You can now pass undefined variables, it won't throw any error.

Alternatively you might want to give a default value to your arguments (in your case 0 seems appropriate):

function returnZeroAdd ($arg = 0, $arg2 = 0)
{
    echo $arg + $arg2;
}

Answer 3

You cannot do this the way you want. As soon as you use an undefined variable, you will get this error. So the error doesn't occur inside your function, but already occurs in the call to your function.

1. Optional parameters

You might make a parameter optional, like so:

function returnZeroAdd ($arg = 0, $arg2 = 0)
{
    return $arg + $arg2;
}

This way, the parameter is optional, and you can call the function like this:

echo returnZeroAdd(); // 0
echo returnZeroAdd(1); // 1
echo returnZeroAdd(1, 1); // 2

2. By reference

But I'm not sure if that is what you want. This call will still fail:

echo returnZeroAdd($undefinedVariable);

That can be solved by passing the variables by reference. You can then check if the values are set and if so, use them in the addition.

<?php
function returnZeroAdd (&$arg, &$arg2)
{
    $result = 0;
    if(isset($arg))
    {
        $result += $arg;
    }

    if(isset($arg2))
    {
        $result += $arg2;
    }

    return $result;
}

echo returnZeroAdd($x, $y);

Note that you will actually change the original value of a by reference parameter, if you change it in the function. That's why I changed the code in such a way that the parameters themselves are not modified. Look at this simplified example to see what I mean:

<?php
function example(&$arg)
{
    if(!isset($arg))
    {
        $arg = 0;
    }

    return $arg;
}

echo example($x); // 0
echo $x // also 0

Of course that might be your intention. If so, you can safely set $arg and $arg2 to 0 inside the function.

Answer 4

Your function could be rewritten as:

function returnZeroAdd ($arg = 0, $arg2 = 0)
{
    echo $arg + $arg2;
}

You missunderstand how variables work.
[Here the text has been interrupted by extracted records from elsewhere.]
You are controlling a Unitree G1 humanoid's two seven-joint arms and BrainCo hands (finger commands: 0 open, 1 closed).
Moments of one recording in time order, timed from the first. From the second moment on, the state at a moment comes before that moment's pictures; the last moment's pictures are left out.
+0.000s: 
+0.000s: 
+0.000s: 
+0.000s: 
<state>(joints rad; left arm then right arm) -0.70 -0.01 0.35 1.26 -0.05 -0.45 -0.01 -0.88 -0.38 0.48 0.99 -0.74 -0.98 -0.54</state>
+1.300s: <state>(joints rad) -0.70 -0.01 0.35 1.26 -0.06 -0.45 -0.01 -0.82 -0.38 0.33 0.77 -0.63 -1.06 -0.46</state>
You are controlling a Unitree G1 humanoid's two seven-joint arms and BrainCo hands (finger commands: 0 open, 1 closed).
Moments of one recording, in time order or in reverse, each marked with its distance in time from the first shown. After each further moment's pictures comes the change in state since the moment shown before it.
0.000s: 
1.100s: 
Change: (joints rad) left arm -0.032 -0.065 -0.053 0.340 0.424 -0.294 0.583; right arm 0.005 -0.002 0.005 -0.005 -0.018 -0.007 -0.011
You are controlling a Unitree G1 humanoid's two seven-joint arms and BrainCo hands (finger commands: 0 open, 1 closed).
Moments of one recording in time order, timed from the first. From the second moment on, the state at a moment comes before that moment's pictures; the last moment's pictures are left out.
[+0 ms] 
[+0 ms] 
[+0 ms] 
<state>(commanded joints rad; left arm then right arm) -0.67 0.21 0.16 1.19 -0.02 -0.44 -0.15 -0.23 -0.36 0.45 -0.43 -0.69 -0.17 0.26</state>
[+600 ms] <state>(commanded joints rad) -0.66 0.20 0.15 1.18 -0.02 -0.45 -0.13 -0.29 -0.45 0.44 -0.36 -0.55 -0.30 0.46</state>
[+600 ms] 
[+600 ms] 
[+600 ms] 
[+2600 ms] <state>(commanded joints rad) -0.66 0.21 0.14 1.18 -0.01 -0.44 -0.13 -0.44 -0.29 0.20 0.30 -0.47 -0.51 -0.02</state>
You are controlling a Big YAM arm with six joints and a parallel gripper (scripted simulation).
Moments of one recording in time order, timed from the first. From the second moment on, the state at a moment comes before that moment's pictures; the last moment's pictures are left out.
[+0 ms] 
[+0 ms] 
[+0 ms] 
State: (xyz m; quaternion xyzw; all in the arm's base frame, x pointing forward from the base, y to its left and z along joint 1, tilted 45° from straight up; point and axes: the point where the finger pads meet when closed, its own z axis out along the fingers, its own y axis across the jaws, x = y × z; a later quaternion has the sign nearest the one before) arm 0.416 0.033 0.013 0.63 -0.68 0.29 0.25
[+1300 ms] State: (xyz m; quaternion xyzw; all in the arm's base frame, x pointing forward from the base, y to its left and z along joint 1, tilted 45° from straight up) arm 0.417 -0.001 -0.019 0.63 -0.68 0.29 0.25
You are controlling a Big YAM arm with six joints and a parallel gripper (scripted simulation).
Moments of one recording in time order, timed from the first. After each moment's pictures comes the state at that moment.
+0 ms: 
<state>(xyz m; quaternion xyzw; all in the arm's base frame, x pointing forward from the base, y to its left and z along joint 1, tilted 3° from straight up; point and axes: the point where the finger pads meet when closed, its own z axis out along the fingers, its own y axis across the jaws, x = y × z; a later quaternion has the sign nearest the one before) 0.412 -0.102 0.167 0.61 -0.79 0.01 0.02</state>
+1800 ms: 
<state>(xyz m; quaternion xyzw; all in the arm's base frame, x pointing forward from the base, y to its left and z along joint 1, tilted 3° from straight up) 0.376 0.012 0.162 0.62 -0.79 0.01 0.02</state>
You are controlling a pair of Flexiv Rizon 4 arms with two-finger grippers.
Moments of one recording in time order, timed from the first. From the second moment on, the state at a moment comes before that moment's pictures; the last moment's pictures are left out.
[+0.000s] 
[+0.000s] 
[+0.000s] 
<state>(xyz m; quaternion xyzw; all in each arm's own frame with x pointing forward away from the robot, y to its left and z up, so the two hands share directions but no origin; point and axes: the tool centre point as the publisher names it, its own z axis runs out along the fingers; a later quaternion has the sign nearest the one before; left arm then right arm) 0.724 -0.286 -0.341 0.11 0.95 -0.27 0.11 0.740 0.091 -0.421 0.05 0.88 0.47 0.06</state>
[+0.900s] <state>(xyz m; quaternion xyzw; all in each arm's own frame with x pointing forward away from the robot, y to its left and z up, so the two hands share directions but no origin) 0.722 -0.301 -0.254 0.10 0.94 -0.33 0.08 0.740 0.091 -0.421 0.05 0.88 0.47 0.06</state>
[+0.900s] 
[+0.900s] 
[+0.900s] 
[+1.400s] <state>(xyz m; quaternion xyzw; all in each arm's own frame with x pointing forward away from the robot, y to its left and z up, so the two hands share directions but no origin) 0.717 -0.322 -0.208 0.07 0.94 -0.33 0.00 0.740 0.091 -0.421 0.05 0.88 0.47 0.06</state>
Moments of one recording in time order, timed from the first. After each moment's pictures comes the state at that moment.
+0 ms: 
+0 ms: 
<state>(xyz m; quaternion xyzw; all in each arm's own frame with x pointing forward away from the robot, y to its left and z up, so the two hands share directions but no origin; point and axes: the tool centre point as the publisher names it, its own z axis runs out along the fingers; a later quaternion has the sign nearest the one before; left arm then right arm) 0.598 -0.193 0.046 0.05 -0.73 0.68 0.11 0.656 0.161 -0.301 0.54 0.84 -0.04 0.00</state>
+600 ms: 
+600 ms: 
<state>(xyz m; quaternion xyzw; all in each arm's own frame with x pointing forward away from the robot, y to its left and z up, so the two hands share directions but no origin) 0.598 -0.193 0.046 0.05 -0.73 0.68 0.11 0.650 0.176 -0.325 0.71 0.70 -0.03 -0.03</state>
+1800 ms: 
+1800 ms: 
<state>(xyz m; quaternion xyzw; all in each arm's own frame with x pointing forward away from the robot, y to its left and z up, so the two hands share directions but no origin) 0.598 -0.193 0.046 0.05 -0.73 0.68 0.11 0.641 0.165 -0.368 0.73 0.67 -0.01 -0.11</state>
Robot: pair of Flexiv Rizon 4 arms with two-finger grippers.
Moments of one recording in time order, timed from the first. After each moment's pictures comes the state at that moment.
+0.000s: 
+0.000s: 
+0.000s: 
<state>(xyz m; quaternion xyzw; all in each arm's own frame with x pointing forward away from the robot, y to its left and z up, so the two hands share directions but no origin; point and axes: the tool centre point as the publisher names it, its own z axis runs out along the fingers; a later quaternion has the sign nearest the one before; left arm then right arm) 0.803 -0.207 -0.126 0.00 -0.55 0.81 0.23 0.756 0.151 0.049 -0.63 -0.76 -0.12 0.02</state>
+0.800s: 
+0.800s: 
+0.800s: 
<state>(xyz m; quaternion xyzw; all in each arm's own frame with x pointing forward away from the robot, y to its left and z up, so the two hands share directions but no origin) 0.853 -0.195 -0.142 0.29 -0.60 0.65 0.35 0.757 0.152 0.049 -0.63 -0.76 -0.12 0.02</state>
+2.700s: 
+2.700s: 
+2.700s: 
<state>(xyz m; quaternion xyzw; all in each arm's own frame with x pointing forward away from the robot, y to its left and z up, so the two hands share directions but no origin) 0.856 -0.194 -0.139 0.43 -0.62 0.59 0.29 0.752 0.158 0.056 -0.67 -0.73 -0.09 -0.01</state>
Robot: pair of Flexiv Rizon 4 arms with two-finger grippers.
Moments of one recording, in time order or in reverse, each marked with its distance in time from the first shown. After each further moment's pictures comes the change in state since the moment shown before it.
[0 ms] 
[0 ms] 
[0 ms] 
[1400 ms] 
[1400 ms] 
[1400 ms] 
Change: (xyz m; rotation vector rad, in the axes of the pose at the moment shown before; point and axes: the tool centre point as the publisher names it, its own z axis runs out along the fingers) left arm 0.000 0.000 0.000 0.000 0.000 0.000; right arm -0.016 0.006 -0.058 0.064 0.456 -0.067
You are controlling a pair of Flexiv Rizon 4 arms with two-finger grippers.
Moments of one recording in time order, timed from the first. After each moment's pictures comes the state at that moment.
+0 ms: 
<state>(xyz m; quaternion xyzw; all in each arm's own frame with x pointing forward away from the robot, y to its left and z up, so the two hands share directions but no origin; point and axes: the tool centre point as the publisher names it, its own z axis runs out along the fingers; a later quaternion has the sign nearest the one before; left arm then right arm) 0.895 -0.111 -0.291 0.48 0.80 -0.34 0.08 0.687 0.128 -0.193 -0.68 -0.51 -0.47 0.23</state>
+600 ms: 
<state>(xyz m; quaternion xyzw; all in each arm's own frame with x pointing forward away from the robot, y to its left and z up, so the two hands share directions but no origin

Since $bawtryFReturnCount isn't defined when you call the function; you get a warning. Your isset-checks performs the checks too late. Example:

$bawtryReturnCount = 4;
$bawtryFReturnCount = 0;

returnZeroAdd($bawtryReturnCount, $bawtryFReturnCount);

Will not result in an error.

Answer 5

The error is not thrown by the function itself, as the function is not aware of the global scope. The error is thrown before even the function is executed, while the PHP interperter is trying to pass $bawtryFReturnCount to the function, one does not find it, and throws error, however, it's not a fatal one and the execution is not stopped. THerefore, the function is executed with a non-set variable with default value of null, where I guess, isset will not work, as the arguments are mandatory, but not optional. A better check here will be empty($arg), however the error will still be present.

Because the functions are not and SHOULD NOT be aware of the global state of your application, you should do these checks from outside the functions and then call it.

if (!isset($bawtryReturnCount)) {
    $bawtryReturnCount = 0
}

returnZeroAdd($bawtryReturnCount);

Or assign default values to the arguments in the function, making them optional instead of mandatory.